If you’ve tried all the other spondylolisthesis treatment options and nothing has worked (or they quit working), you might need surgery. It might also be necessary if the pain is severe. Surgery can help:

  • Restore function
  • Stabilize the spine where the vertebrae have slipped
  • Pain relief for the irritated nerves

Spondylolisthesis surgery requires spinal decompression. During this procedure, the surgeon removes discs and bone from your spine. That way, the nerves have more space, and the pain is relieved.

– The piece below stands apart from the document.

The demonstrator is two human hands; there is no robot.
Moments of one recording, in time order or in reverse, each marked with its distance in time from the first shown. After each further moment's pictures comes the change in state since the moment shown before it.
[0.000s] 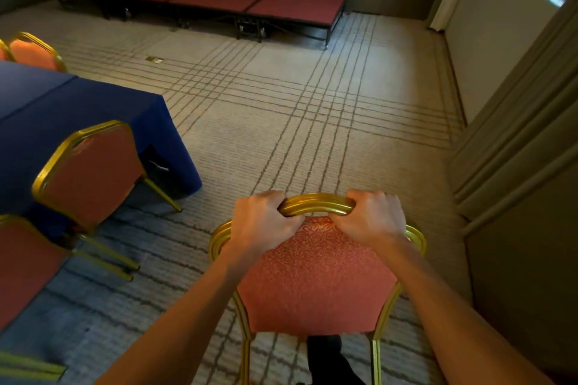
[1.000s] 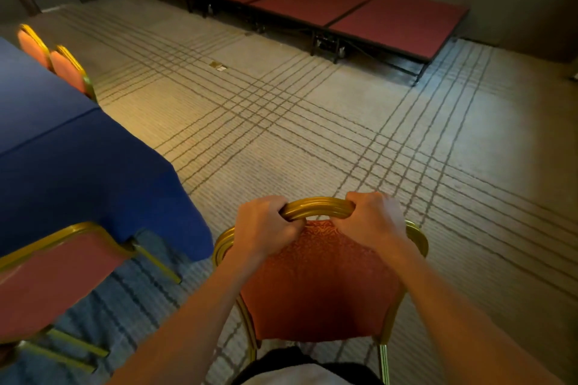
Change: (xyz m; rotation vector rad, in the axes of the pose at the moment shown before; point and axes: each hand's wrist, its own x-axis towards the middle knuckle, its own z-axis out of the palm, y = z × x) left_hand 0.570 -0.314 0.225 0.082 0.034 -0.302; right_hand 0.759 -0.046 0.103 0.035 -0.097 -0.342
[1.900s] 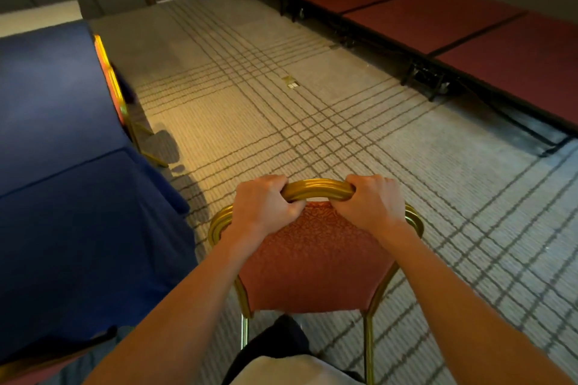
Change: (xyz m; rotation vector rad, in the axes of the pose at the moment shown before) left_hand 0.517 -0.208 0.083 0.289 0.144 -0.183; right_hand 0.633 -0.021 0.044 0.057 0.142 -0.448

Generally, decompression therapy isn’t done alone. Fusion is often the next step. When that happens, the surgeon connects the two vertebrae together and fuses them. They heal and form into a single bone. This eliminates any movement from those two vertebrae. Most people have limited flexibility because of that.

There is another option, though. The TOPS implant can be used after decompression therapy. Instead of fusing the vertebrae together, a motion-preserving implant device is used. You can often walk around the next day and still have movement within the spine.


There are plenty of slipped vertebrae treatment options, and they work well for most people. It might be time to consider spondylolisthesis surgery if you find that exercises for slipped vertebrae don’t reduce your slipped vertebrae lower back symptoms. With decompression therapy and the TOPS implant, you could restore your quality of life.